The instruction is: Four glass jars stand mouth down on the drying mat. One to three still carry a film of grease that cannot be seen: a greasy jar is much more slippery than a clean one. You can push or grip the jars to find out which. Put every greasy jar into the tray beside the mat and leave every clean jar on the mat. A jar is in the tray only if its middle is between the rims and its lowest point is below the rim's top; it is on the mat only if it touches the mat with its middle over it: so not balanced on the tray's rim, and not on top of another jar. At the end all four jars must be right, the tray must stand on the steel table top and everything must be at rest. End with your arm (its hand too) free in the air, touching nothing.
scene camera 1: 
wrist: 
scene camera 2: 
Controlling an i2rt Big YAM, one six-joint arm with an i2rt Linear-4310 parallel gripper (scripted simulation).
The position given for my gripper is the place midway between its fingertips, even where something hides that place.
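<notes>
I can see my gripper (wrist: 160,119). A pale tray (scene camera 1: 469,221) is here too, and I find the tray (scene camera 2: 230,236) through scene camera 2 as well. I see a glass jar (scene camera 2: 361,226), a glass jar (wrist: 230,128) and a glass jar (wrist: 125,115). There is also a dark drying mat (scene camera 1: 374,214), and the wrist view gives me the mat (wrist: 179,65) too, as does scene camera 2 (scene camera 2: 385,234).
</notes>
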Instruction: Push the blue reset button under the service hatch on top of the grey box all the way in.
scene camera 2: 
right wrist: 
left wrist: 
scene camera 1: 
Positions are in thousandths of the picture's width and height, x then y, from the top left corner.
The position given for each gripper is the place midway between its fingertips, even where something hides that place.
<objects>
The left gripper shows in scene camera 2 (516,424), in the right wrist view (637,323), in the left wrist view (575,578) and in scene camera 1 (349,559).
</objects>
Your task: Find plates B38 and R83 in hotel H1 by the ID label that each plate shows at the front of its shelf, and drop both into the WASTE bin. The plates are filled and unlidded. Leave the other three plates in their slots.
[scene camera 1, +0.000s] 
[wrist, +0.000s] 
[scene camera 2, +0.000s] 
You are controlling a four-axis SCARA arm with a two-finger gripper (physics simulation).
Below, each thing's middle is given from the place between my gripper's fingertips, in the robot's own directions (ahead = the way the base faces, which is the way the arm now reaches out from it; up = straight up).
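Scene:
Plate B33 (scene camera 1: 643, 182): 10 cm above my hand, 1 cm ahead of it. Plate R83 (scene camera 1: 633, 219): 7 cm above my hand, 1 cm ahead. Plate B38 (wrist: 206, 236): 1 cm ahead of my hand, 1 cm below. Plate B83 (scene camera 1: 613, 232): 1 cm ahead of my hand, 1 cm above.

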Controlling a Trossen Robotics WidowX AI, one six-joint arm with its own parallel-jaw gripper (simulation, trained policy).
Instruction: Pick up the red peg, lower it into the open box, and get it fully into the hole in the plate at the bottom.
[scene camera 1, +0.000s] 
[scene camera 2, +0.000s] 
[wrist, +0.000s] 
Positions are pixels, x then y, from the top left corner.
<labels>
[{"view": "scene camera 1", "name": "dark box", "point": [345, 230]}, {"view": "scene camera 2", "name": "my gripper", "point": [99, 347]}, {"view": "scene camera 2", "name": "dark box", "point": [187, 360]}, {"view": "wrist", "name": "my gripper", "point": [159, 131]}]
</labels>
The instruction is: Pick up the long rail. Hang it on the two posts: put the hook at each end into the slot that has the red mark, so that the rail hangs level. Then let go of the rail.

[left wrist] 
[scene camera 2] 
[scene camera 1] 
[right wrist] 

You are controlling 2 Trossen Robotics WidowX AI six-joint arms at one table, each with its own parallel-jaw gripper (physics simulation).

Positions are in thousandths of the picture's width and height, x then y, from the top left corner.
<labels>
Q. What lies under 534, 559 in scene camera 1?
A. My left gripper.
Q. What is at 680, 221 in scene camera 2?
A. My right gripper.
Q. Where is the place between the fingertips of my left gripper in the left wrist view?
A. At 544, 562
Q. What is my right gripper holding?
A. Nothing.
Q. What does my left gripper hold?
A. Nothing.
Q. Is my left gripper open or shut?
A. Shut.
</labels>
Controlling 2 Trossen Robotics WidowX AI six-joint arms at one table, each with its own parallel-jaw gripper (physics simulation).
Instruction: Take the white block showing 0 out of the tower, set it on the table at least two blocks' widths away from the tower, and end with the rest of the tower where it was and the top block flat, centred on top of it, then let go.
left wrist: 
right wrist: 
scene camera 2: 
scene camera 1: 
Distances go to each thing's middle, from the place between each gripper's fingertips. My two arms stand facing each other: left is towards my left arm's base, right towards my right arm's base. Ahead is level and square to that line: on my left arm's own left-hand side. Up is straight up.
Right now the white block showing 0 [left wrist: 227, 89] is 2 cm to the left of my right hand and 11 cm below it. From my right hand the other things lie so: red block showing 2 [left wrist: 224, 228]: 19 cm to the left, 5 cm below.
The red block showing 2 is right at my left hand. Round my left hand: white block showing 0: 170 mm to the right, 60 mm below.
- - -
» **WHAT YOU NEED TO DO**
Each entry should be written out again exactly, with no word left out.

» **ANSWER BOX**
The instruction is: Four glass jars stand mouth down on the drying mat. One to three still carry a film of grease that cannot be seen: a greasy jar is much more slippery than a clean one. You can push or grip the jars to find out which. Put every greasy jar into the tray beside the mat and leave every clean jar on the mat. A jar is in the tray only if its middle is between the rims and its lowest point is below the rim's top; it is on the mat only if it touches the mat with its middle over it: so not balanced on the tray's rim, and not on top of another jar. At the end all four jars must be right, the tray must stand on the steel table top and everything must be at rest. End with your arm (its hand too) free in the air, touching nothing.
scene camera 1: 
wrist: 
scene camera 2: 
Controlling an i2rt Big YAM, one six-joint arm with an i2rt Linear-4310 parallel gripper (scripted simulation).
The position given for my gripper is the place midway between its fingertips, even where something hides that place.
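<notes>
I can see my gripper (wrist: 160,119). A pale tray (scene camera 1: 469,221) is here too, and I find the tray (scene camera 2: 230,236) through scene camera 2 as well. I see a glass jar (scene camera 2: 361,226), a glass jar (wrist: 230,128) and a glass jar (wrist: 125,115). There is also a dark drying mat (scene camera 1: 374,214), and the wrist view gives me the mat (wrist: 179,65) too, as does scene camera 2 (scene camera 2: 385,234).
</notes>
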Instruction: Push the blue reset button under the service hatch on top of the grey box all the way in.
scene camera 2: 
right wrist: 
left wrist: 
scene camera 1: 
Positions are in thousandths of the picture's width and height, x then y, from the top left corner.
The position given for each gripper is the place midway between its fingertips, even where something hides that place.
<objects>
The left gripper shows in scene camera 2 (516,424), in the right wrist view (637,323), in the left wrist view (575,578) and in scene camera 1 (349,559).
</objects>
Your task: Find plates B38 and R83 in hotel H1 by the ID label that each plate shows at the front of its shelf, and drop both into the WASTE bin. The plates are filled and unlidded. Leave the other three plates in their slots.
[scene camera 1, +0.000s] 
[wrist, +0.000s] 
[scene camera 2, +0.000s] 
You are controlling a four-axis SCARA arm with a two-finger gripper (physics simulation).
Below, each thing's middle is given from the place between my gripper's fingertips, in the robot's own directions (ahead = the way the base faces, which is the way the arm now reaches out from it; up = straight up).
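Scene:
Plate B33 (scene camera 1: 643, 182): 10 cm above my hand, 1 cm ahead of it. Plate R83 (scene camera 1: 633, 219): 7 cm above my hand, 1 cm ahead. Plate B38 (wrist: 206, 236): 1 cm ahead of my hand, 1 cm below. Plate B83 (scene camera 1: 613, 232): 1 cm ahead of my hand, 1 cm above.
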
Controlling a Trossen Robotics WidowX AI, one six-joint arm with its own parallel-jaw gripper (simulation, trained policy).
Instruction: Pick up the red peg, lower it into the open box, and get it fully into the hole in the plate at the bottom.
[scene camera 1, +0.000s] 
[scene camera 2, +0.000s] 
[wrist, +0.000s] 
Positions are pixels, x then y, from the top left corner.
<labels>
[{"view": "scene camera 1", "name": "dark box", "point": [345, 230]}, {"view": "scene camera 2", "name": "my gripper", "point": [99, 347]}, {"view": "scene camera 2", "name": "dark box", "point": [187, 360]}, {"view": "wrist", "name": "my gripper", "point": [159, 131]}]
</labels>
The instruction is: Pick up the long rail. Hang it on the two posts: put the hook at each end into the slot that has the red mark, so that the rail hangs level. Then let go of the rail.

[left wrist] 
[scene camera 2] 
[scene camera 1] 
[right wrist] 

You are controlling 2 Trossen Robotics WidowX AI six-joint arms at one table, each with its own parallel-jaw gripper (physics simulation).

Positions are in thousandths of the picture's width and height, x then y, from the top left corner.
<labels>
Q. What lies under 534, 559 in scene camera 1?
A. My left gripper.
Q. What is at 680, 221 in scene camera 2?
A. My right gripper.
Q. Where is the place between the fingertips of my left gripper in the left wrist view?
A. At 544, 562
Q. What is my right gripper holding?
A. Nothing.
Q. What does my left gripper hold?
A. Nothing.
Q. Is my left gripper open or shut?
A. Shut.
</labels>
Controlling 2 Trossen Robotics WidowX AI six-joint arms at one table, each with its own parallel-jaw gripper (physics simulation).
Instruction: Take the white block showing 0 out of the tower, set it on the table at least two blocks' widths away from the tower, and end with the rest of the tower where it was and the top block flat, centred on top of it, then let go.
left wrist: 
right wrist: 
scene camera 2: 
scene camera 1: 
Distances go to each thing's middle, from the place between each gripper's fingertips. My two arms stand facing each other: left is towards my left arm's base, right towards my right arm's base. Ahead is level and square to that line: on my left arm's own left-hand side. Up is straight up.
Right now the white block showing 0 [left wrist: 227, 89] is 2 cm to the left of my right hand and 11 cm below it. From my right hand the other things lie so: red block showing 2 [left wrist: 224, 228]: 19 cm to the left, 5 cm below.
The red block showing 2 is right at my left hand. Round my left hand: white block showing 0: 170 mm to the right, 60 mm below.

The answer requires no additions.